> _EXERCISE PROMPT_:
Word for word, print each record, dropping any image it holds.

Records contained in a dataset:
··········

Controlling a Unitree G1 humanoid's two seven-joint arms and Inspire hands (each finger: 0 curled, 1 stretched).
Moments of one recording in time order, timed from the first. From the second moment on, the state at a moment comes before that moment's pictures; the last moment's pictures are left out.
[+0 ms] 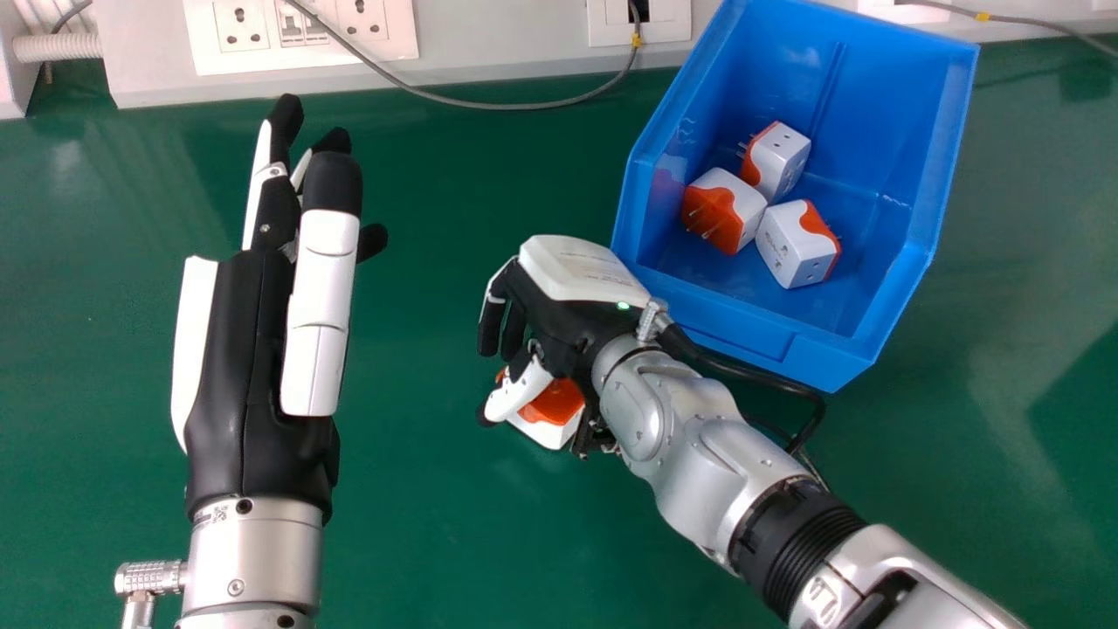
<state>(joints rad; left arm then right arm) 0.28 -0.04 -0.09 -0.79 0.14 0.28 0.07 -0.85 0.05 0.62 0.93 -0.68 0.09 -0.05</state>
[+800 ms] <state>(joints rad) 0.26 -0.04 -0.11 -0.79 0.16 0.30 0.07 -0.85 -0.04 0.69 0.80 -0.78 -0.09 -0.02</state>
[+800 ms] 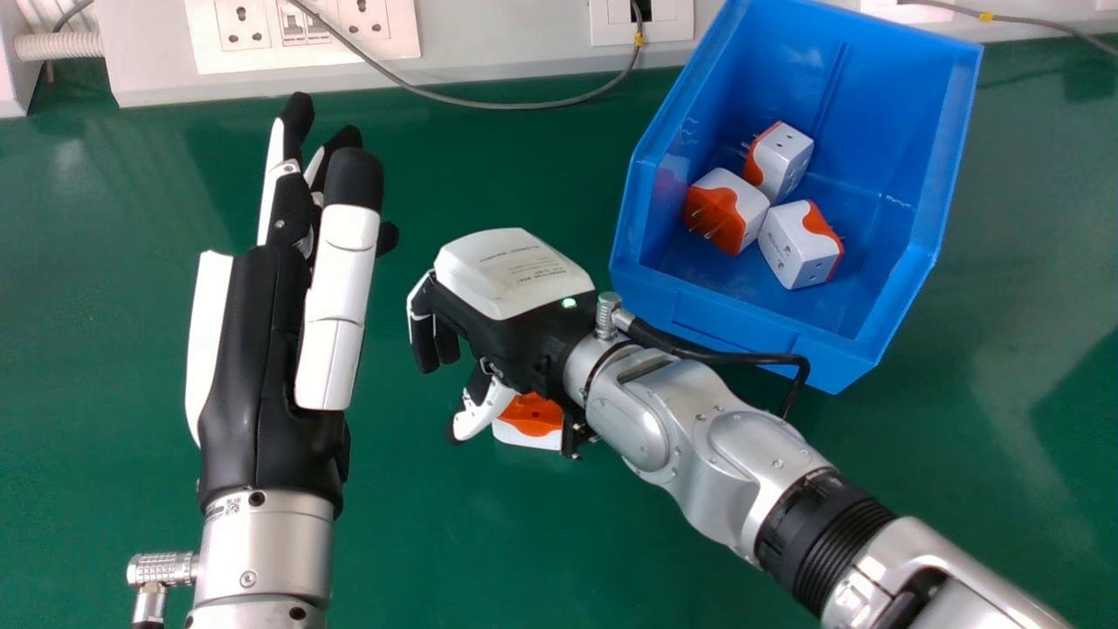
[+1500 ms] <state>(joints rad) 0.23 -0.04 -0.08 -0.73 0.14 0.28 0.07 -0.83 -0.09 0.68 0.63 -0.80 -0.02 0.17</state>
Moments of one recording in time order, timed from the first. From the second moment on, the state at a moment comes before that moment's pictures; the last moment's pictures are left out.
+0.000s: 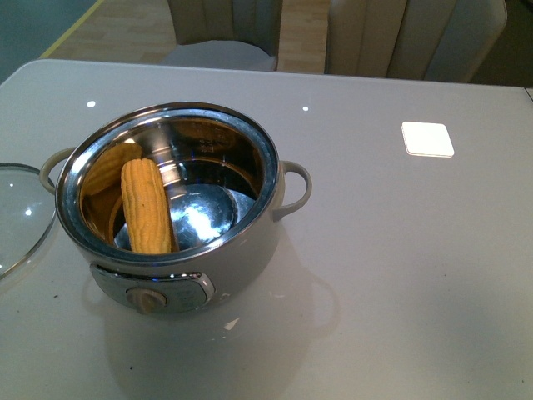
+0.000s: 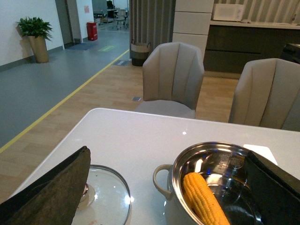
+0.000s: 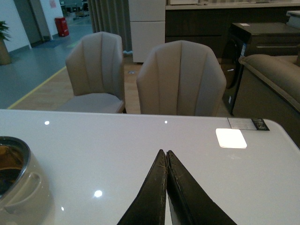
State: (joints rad) left arm 0.00 0.01 0.01 0.00 0.00 -0.01; right arm 0.00 0.24 0.02 0.24 0.00 0.01
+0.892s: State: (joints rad) left arm 0.00 0.01 0.01 0.00 0.00 -0.01; right arm 0.00 0.01 0.02 0.00 0.00 0.00
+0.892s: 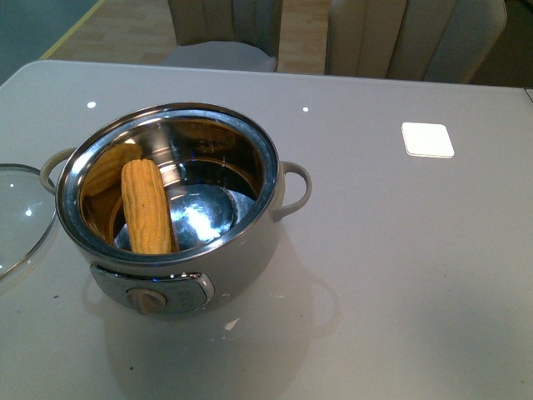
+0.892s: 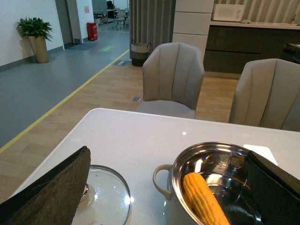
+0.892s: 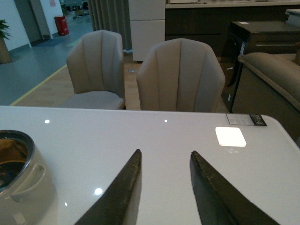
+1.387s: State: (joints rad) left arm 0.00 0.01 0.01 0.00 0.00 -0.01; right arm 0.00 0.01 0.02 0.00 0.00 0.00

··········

> _TASK OUTPUT_:
Controlling a Unitree G1 humanoid's two seven-joint arms and Inspire hands (each finger: 0 curled, 1 stretched).
Moments of one recording in time order, timed from the first. From the second moment on, the state at a moment comes before that moment's pictures; the last moment's pictures are left out.
[+0 ms] 
<state>(joints rad; left arm then right arm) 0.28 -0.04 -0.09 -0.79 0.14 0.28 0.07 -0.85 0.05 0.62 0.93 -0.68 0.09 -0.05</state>
[+800 ms] <state>(joints rad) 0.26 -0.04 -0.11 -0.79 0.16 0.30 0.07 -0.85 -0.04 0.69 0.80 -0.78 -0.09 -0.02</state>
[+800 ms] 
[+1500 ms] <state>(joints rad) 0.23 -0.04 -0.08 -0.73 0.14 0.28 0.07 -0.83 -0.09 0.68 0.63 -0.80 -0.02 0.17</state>
Moments of one recording in time order, timed from the first. From the second moment on, the state at a moment comes before that moment's pictures; the last moment's pictures are left out.
+0.000s: 
+0.000s: 
+0.000s: 
State: (joints rad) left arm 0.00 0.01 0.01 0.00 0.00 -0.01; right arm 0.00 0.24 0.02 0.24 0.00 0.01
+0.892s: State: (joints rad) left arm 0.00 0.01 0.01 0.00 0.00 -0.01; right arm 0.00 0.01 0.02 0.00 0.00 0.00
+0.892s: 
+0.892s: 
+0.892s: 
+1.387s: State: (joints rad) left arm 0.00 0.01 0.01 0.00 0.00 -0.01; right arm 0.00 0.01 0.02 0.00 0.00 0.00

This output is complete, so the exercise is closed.